Render every line of the data exactly as written, and leave out the pictures.

* DATA EXTRACT *
↓↓↓

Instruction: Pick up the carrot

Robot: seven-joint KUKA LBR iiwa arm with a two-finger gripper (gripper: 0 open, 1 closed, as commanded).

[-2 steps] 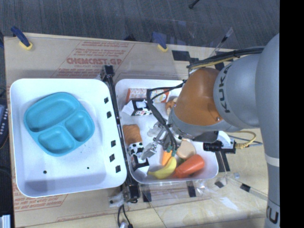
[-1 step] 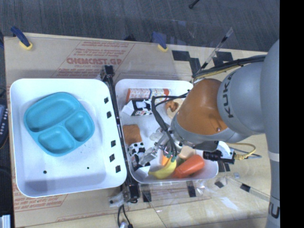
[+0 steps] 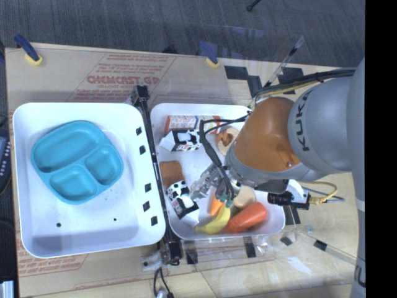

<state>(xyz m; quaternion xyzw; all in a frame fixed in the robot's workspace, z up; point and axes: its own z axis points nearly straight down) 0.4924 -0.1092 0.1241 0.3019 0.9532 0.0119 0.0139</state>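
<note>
Looming nearest, grey arm (image 3: 322,129) with orange band (image 3: 267,138), reaching from right of frame over right bin (image 3: 263,233). Beneath it, gripper (image 3: 214,190) low among clutter at lower middle of that bin; open or closed, cannot tell. Just under gripper, carrot (image 3: 216,205), touching yellow banana (image 3: 214,224), beside reddish oblong piece (image 3: 248,216). Farther left, left bin (image 3: 80,238) bearing blue divided plate (image 3: 77,160).
</note>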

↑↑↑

* EXPECTED ANSWER *
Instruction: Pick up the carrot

Robot: seven-joint KUKA LBR iiwa arm with a two-finger gripper (gripper: 0 open, 1 closed, as commanded).

[-2 steps] 
[-1 step] 
[+0 steps] 

<state>(xyz m; quaternion xyzw; all in a frame fixed in the robot's workspace, z up; point and axes: its own z axis points nearly straight down) 0.4924 -0.1092 0.1241 0.3019 0.9532 0.0119 0.0139</state>
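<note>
Looming nearest, grey arm (image 3: 322,129) with orange band (image 3: 267,138), reaching from right of frame over right bin (image 3: 263,233). Beneath it, gripper (image 3: 214,190) low among clutter at lower middle of that bin; open or closed, cannot tell. Just under gripper, carrot (image 3: 216,205), touching yellow banana (image 3: 214,224), beside reddish oblong piece (image 3: 248,216). Farther left, left bin (image 3: 80,238) bearing blue divided plate (image 3: 77,160).
</note>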

The work on this exercise is complete.